**WHAT THE TASK ASKS**:
Down to the last line, restate the records word for word, but not the pictures.
################
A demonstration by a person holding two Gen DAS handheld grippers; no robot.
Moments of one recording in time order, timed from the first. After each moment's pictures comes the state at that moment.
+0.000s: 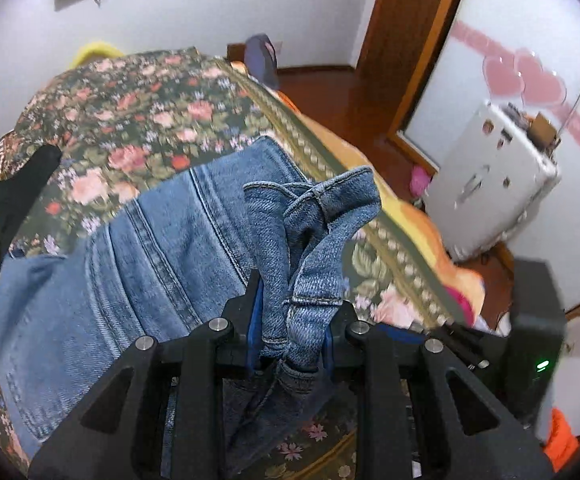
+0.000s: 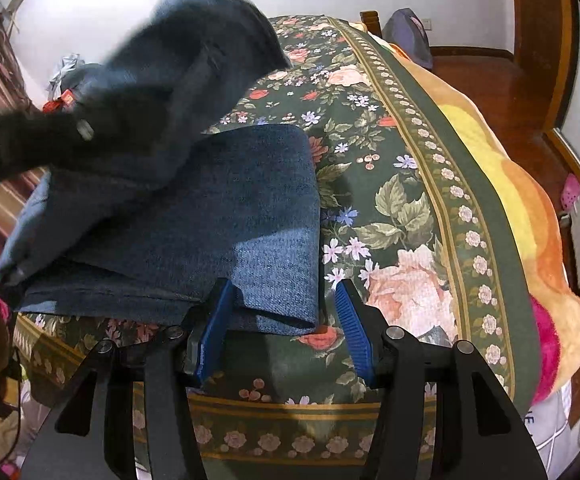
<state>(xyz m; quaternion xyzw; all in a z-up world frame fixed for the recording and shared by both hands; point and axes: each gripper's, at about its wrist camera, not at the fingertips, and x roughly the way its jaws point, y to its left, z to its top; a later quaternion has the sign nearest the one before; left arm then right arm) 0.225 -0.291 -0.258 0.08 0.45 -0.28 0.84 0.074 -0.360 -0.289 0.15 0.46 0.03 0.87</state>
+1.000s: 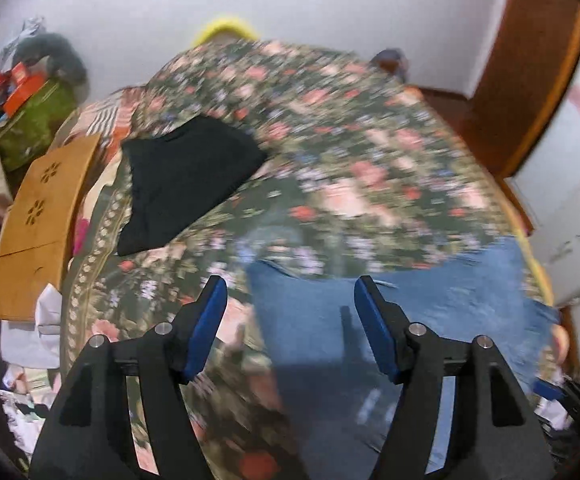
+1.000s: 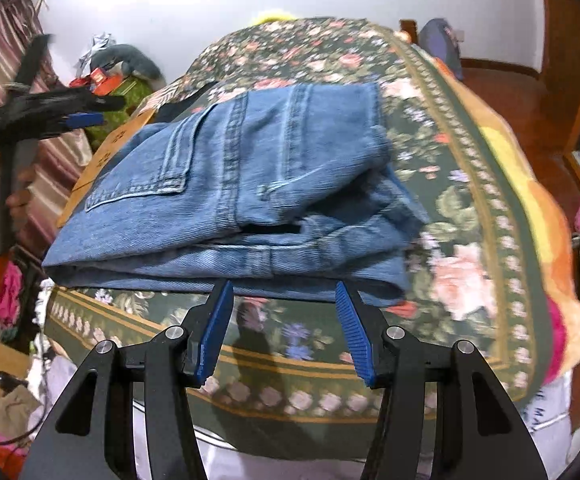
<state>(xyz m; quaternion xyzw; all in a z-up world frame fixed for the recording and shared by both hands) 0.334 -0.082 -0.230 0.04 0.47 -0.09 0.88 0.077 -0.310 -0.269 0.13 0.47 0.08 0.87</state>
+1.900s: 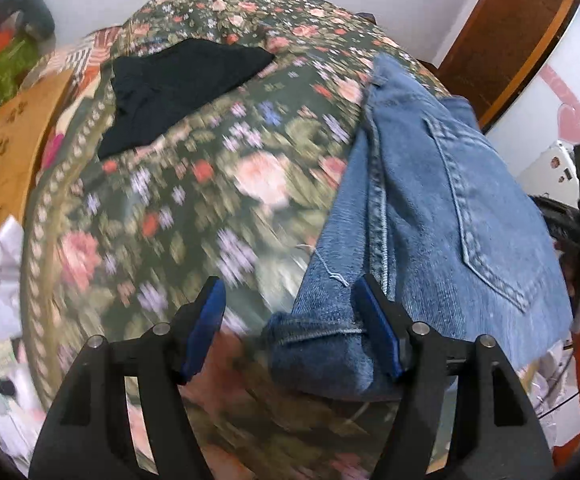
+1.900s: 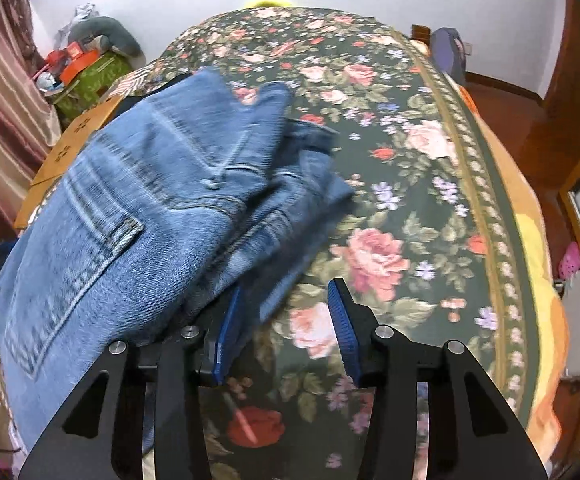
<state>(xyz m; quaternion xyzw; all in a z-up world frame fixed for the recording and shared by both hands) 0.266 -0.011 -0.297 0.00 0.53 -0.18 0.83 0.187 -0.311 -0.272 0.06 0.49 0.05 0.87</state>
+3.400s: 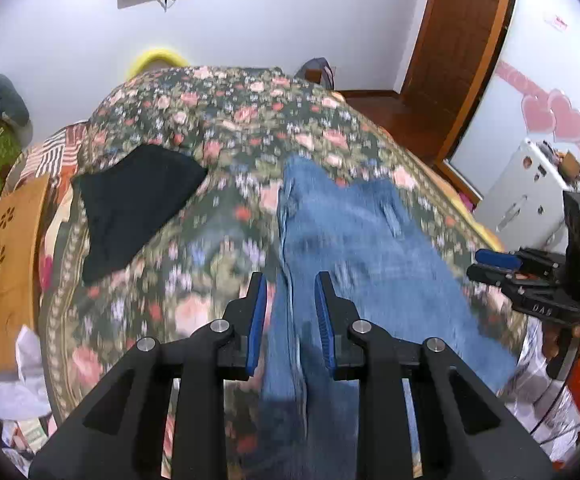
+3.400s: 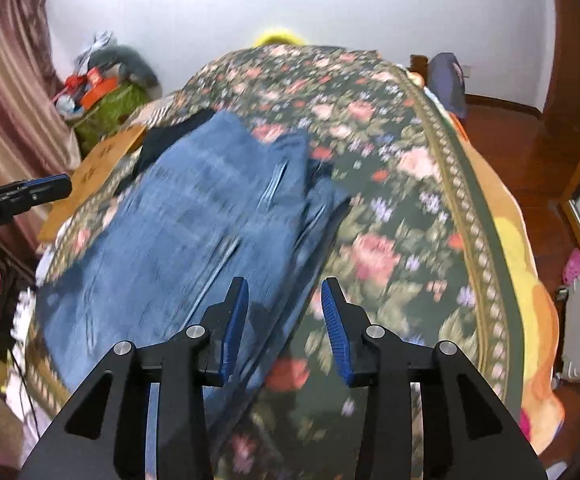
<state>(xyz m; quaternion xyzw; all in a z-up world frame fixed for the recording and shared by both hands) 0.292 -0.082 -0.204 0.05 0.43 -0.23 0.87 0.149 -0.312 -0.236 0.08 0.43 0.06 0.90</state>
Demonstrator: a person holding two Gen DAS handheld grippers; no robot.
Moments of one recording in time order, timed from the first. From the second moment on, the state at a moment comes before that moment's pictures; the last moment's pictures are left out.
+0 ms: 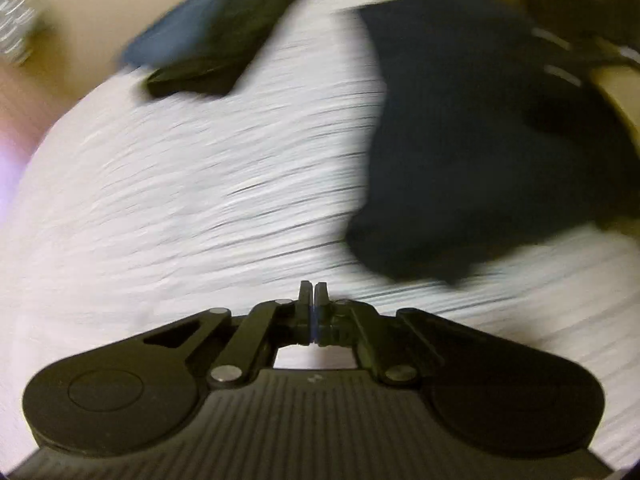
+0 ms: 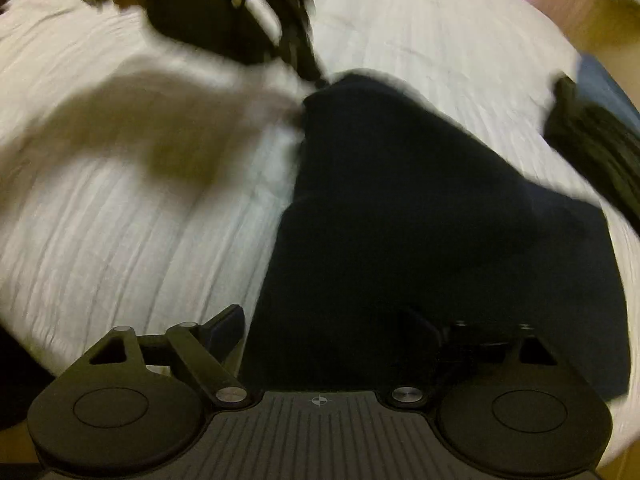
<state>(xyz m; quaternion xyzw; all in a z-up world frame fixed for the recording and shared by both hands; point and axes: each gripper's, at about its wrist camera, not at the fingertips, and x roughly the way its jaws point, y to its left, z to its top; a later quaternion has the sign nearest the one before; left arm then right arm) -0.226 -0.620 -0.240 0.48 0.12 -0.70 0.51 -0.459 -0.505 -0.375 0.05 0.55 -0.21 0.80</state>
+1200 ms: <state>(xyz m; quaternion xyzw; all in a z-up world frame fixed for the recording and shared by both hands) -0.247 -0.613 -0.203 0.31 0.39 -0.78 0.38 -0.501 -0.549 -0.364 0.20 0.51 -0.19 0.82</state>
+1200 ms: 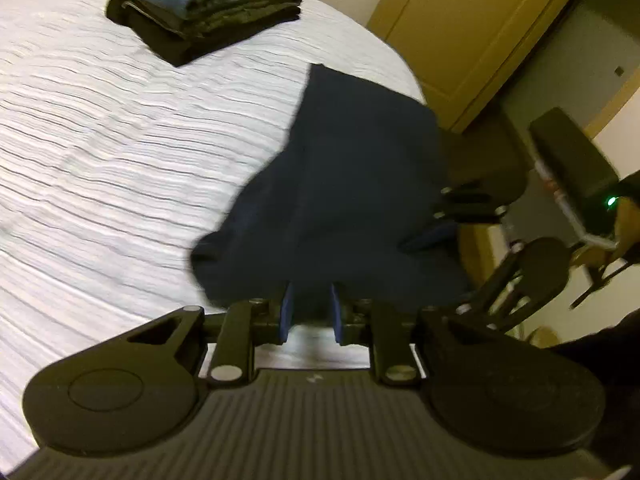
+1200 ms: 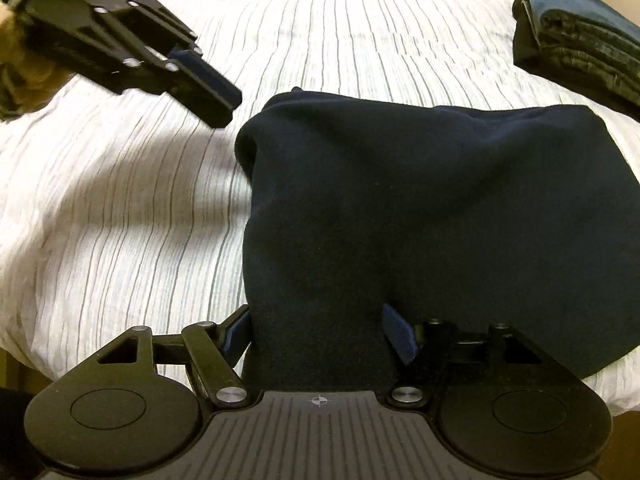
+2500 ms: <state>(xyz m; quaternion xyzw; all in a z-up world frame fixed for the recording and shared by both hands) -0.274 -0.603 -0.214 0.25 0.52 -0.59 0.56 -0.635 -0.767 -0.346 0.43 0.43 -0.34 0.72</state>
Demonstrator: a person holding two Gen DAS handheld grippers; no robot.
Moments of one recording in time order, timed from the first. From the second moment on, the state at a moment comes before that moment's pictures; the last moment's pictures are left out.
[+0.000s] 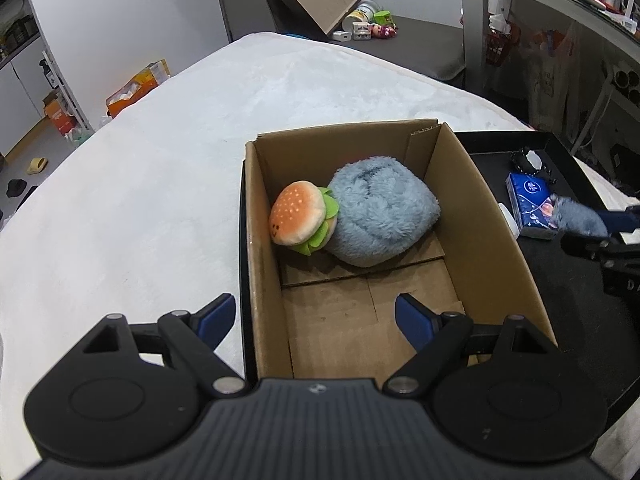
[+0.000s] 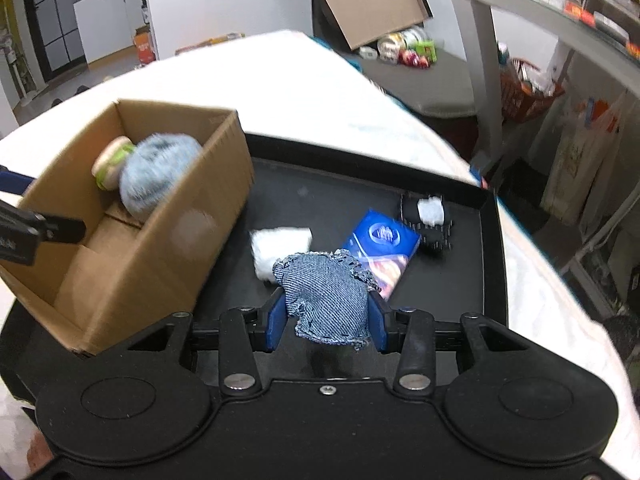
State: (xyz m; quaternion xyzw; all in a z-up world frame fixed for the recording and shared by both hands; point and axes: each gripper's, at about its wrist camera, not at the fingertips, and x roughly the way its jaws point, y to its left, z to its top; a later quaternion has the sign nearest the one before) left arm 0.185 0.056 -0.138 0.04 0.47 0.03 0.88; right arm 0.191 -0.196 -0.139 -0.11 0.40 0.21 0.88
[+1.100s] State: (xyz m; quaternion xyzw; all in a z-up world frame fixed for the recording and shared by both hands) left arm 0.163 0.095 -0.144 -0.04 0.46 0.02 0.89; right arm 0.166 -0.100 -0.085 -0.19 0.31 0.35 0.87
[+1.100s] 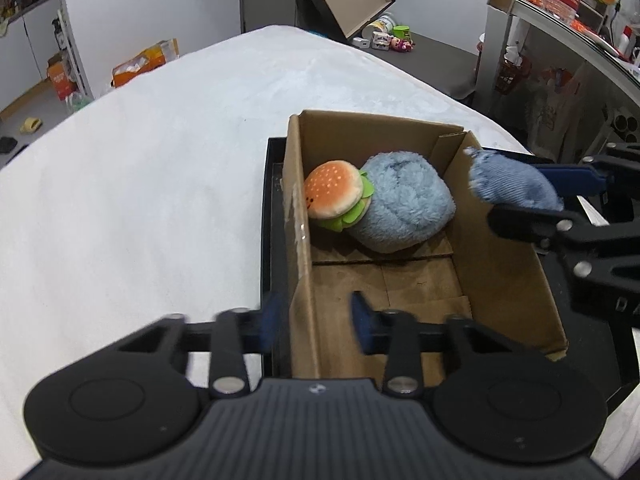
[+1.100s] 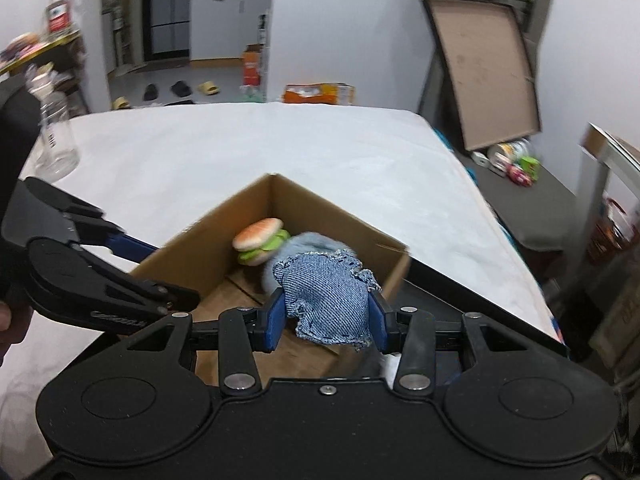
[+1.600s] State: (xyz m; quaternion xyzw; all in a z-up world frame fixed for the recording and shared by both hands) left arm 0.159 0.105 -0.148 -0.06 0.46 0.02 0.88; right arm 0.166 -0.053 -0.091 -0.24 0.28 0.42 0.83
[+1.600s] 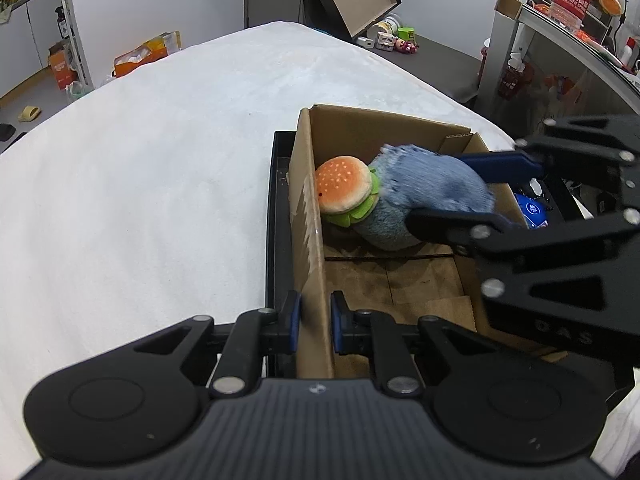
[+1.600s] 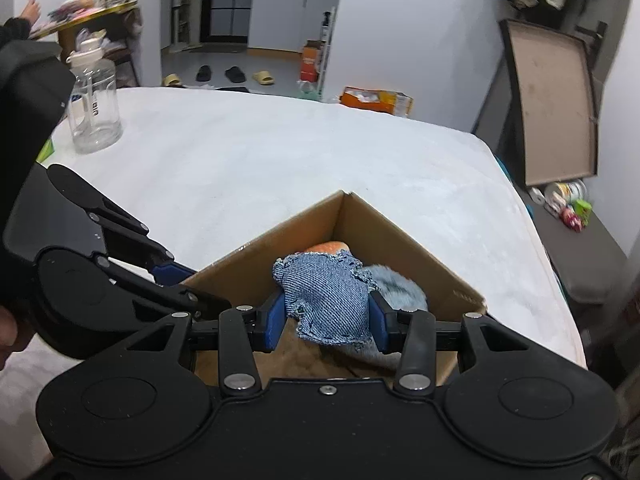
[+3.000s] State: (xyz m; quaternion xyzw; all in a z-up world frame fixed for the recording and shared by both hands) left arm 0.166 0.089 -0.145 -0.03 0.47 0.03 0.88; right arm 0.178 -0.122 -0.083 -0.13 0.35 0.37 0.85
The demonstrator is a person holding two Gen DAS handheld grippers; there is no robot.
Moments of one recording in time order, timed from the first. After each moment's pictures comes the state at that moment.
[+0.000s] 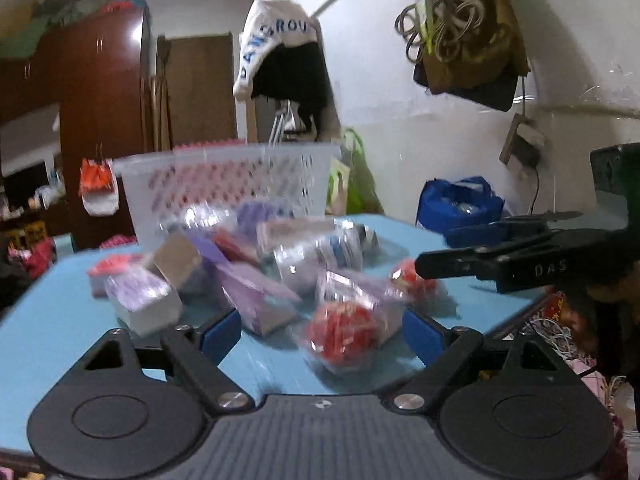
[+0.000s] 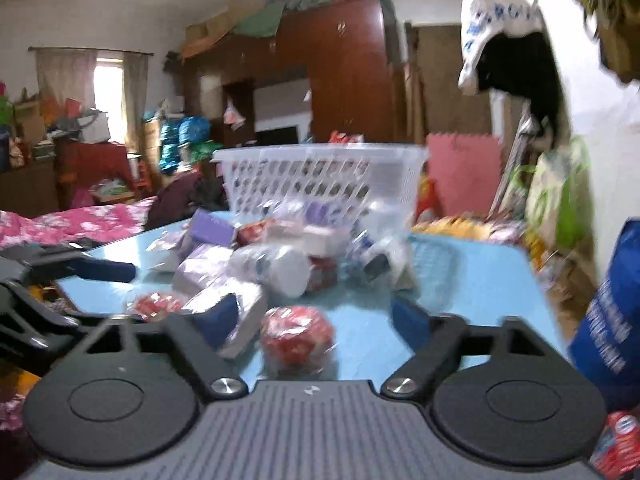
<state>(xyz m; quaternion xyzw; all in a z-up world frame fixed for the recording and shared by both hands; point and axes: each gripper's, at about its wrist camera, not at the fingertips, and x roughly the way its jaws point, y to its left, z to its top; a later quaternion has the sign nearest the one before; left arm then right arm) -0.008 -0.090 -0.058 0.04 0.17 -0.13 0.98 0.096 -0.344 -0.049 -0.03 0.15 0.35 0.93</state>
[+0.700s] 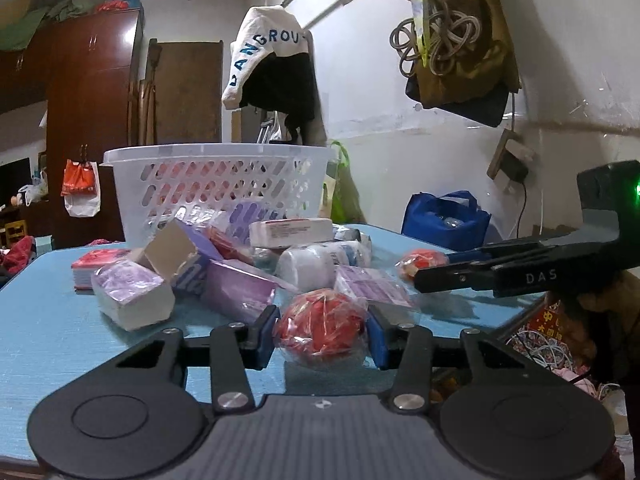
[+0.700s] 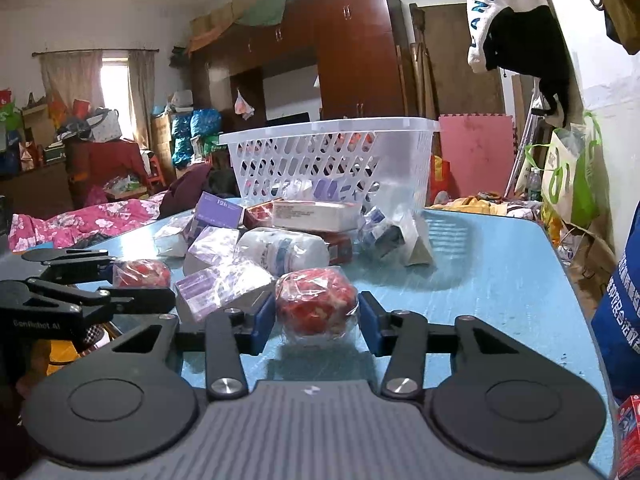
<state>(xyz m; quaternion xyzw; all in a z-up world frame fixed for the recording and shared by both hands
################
**FINISHED EXERCISE**:
A demonstration by a person holding two Gen DAS handheld grippers; no robot.
Moments of one recording in time order, timed from the first. After each moment's pictures comes the state at that moment.
+0.000s: 
+0.000s: 
<state>(xyz m; quaternion xyzw; all in a z-up world frame fixed for the recording and shared by both hands; point and axes: each gripper's, at about its wrist camera, not at the fingertips, and x roughly the way its jaws point, y to its left, z to its top; a later quaternion has the sign nearest the one before; left arm then right arm) 0.225 -0.291 -0.258 0.08 0.45 -0.28 0.84 0.074 -0.360 -0.289 0.15 0.46 0.03 0.87</state>
+1.000s: 
+1.000s: 
<state>(xyz m; quaternion xyzw; all in a z-up world frame fixed for the recording and shared by both hands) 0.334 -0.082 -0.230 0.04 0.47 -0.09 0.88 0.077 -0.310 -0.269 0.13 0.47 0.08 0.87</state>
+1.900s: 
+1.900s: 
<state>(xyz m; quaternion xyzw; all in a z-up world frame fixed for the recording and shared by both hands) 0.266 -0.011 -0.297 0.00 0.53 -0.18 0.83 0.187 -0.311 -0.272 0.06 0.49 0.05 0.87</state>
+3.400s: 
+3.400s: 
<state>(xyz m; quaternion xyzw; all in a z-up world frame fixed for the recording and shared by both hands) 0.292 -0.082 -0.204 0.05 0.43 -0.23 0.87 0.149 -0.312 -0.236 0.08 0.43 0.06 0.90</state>
Demonstrator: a person holding two Gen DAS handheld grippers; no robot.
Moments of one recording in time order, timed from the first. From the second moment on, the state at a moment comes before that moment's pictures; the last moment's pictures are left out.
+0 ms: 
+0 ms: 
<state>(xyz m; quaternion xyzw; all in a z-up world frame fixed for the recording and shared by both hands; point and axes: each gripper's, at about its wrist camera, not at the fingertips, and x roughly the way its jaws point, y to its left, z to its top; a later quaternion has the sign nearest the one before; left arm then right arm) -0.226 -0.620 -0.240 0.48 0.12 -0.70 0.51 -0.459 -0.505 -0.375 0.05 0.55 -0.21 0.80</state>
+1200 ms: <state>(xyz m; quaternion xyzw; all in a z-up world frame fixed for the recording and shared by both hands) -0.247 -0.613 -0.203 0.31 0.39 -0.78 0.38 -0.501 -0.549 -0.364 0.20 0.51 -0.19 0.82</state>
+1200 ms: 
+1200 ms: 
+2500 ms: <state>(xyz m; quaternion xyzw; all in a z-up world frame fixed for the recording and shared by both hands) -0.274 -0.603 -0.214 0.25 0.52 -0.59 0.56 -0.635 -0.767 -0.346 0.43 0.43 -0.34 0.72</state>
Demonstrator: a person holding two Gen DAS handheld grippers; no robot.
Moments of one recording in time order, timed from the first. From the second moment on, the state at a moment comes before that moment's pictures; the last moment's pictures are left out.
[+0.000s] 
[+0.000s] 
State: (xyz m; quaternion xyzw; all in a z-up world frame fixed for the recording and shared by both hands; point and axes: each gripper's, at about its wrist camera, not at the fingertips, and x roughly the way its jaws point, y to its left, z to its top; a later quaternion has the sign nearest the one before) left arm 0.185 0.056 -0.138 0.04 0.47 0.03 0.88; right arm 0.191 -0.196 -0.139 -0.11 0.40 0.21 0.88
[+1.100s] State: (xyz m; quaternion xyzw; all in a z-up world frame fixed for the recording and shared by both hands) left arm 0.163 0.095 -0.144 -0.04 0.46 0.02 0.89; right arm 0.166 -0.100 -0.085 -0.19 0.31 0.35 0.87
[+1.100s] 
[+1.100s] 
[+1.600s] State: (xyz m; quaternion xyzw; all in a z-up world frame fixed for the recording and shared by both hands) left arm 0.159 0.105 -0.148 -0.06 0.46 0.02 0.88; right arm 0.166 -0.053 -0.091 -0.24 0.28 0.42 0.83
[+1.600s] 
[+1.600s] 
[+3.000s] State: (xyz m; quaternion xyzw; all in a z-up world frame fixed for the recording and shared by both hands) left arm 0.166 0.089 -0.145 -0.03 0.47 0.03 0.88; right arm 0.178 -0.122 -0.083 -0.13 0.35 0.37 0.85
The demonstrator is a person holding two Gen DAS handheld grippers; there is no robot.
Moments of one recording in time order, timed from the first. After each moment's pictures comes the state at that moment.
[+0.000s] 
[+0.000s] 
<state>(xyz m; quaternion xyzw; all in a z-up world frame fixed for the recording and shared by both hands; point and axes: each gripper's, at about its wrist camera, not at the fingertips, and x roughly the way its jaws point, y to its left, z to its top; a later quaternion has the sign nearest the one before; left arm then right arm) -0.008 -0.090 -0.058 0.04 0.17 -0.13 0.98 0.096 -0.344 -0.049 -0.03 0.15 0.35 0.93</state>
[+0.700s] 
[+0.700s] 
<state>(xyz m; quaternion xyzw; all in a z-up world frame fixed for the recording and shared by both hands

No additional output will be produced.